**What you are asked to do:**
Determine how many lines in the entries below include "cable". The reply should be that number and nothing else.

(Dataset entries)
*** Begin section ***

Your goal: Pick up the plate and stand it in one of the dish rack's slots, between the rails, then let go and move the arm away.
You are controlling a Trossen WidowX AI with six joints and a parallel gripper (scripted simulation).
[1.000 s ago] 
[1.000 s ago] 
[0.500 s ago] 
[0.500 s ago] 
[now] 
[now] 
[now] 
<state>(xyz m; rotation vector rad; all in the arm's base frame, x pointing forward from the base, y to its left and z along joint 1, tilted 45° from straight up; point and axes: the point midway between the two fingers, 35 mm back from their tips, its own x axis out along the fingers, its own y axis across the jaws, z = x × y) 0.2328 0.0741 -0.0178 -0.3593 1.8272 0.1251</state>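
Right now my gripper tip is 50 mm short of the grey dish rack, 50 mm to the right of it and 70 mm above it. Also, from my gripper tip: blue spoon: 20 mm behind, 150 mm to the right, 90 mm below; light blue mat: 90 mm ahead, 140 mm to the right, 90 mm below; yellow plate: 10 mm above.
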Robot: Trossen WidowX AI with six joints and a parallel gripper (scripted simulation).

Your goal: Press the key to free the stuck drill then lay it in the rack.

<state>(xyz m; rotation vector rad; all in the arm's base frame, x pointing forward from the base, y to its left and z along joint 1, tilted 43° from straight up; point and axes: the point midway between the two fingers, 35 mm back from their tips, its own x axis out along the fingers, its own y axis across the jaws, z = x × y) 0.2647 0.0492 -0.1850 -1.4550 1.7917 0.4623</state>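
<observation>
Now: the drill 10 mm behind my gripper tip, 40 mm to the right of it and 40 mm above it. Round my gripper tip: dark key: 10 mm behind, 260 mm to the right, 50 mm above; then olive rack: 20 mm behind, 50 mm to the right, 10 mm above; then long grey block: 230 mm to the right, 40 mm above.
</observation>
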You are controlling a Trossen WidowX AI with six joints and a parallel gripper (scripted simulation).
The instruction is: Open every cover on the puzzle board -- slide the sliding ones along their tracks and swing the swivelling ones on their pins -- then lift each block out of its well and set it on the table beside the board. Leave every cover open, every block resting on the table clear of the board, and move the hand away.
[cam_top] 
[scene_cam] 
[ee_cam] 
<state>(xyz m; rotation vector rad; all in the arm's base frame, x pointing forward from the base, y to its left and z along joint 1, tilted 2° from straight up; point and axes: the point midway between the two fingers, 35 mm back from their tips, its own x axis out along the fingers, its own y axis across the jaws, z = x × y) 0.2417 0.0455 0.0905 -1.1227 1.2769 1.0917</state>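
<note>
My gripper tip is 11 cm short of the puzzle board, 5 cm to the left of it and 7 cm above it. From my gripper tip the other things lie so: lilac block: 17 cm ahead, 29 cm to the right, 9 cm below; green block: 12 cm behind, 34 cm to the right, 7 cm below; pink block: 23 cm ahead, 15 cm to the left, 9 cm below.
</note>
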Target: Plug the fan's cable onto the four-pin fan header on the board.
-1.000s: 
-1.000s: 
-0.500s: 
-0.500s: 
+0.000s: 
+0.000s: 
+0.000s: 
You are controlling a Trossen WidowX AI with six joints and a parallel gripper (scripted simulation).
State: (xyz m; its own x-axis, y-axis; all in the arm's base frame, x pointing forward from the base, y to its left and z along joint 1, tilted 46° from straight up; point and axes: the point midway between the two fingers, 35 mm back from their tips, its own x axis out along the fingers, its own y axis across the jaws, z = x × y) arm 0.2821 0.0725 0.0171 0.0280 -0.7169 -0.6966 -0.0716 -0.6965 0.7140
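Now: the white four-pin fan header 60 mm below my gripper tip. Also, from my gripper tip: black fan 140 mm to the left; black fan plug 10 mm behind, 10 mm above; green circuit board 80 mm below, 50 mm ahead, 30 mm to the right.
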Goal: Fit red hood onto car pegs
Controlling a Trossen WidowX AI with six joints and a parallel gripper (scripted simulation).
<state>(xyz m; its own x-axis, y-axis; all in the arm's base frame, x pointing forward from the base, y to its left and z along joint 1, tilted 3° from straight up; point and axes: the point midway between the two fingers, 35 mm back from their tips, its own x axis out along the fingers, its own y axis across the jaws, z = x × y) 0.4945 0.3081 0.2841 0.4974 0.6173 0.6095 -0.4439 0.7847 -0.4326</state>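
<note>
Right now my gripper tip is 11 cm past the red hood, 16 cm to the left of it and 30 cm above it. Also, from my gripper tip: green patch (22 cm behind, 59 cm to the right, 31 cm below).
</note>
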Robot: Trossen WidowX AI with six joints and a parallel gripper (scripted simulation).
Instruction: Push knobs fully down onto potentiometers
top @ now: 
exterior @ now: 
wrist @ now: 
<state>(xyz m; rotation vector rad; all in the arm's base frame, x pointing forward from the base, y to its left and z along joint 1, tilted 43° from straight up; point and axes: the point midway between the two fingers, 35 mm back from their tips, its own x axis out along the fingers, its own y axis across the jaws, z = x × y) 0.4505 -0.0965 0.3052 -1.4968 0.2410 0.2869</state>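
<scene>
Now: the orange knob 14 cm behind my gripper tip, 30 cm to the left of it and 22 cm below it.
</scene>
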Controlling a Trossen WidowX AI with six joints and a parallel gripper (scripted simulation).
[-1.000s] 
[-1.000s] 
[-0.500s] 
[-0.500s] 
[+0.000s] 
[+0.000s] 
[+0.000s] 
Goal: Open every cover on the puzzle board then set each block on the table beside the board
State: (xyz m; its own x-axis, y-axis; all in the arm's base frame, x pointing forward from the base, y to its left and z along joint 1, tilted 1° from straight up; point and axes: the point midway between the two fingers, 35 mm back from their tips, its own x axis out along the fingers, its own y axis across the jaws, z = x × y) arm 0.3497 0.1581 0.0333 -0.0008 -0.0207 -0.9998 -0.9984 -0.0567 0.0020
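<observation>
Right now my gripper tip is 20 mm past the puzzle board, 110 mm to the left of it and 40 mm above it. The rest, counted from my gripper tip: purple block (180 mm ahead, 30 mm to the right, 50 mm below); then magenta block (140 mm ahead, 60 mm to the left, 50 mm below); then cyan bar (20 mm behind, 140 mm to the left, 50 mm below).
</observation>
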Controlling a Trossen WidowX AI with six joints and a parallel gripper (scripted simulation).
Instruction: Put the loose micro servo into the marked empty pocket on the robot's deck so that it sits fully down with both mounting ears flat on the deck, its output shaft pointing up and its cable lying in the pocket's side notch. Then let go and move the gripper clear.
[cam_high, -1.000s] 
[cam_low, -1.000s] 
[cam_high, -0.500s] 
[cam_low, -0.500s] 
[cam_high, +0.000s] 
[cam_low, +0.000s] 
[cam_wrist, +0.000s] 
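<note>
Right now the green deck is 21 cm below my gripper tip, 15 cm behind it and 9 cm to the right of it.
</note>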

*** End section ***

**Exercise answer:**
2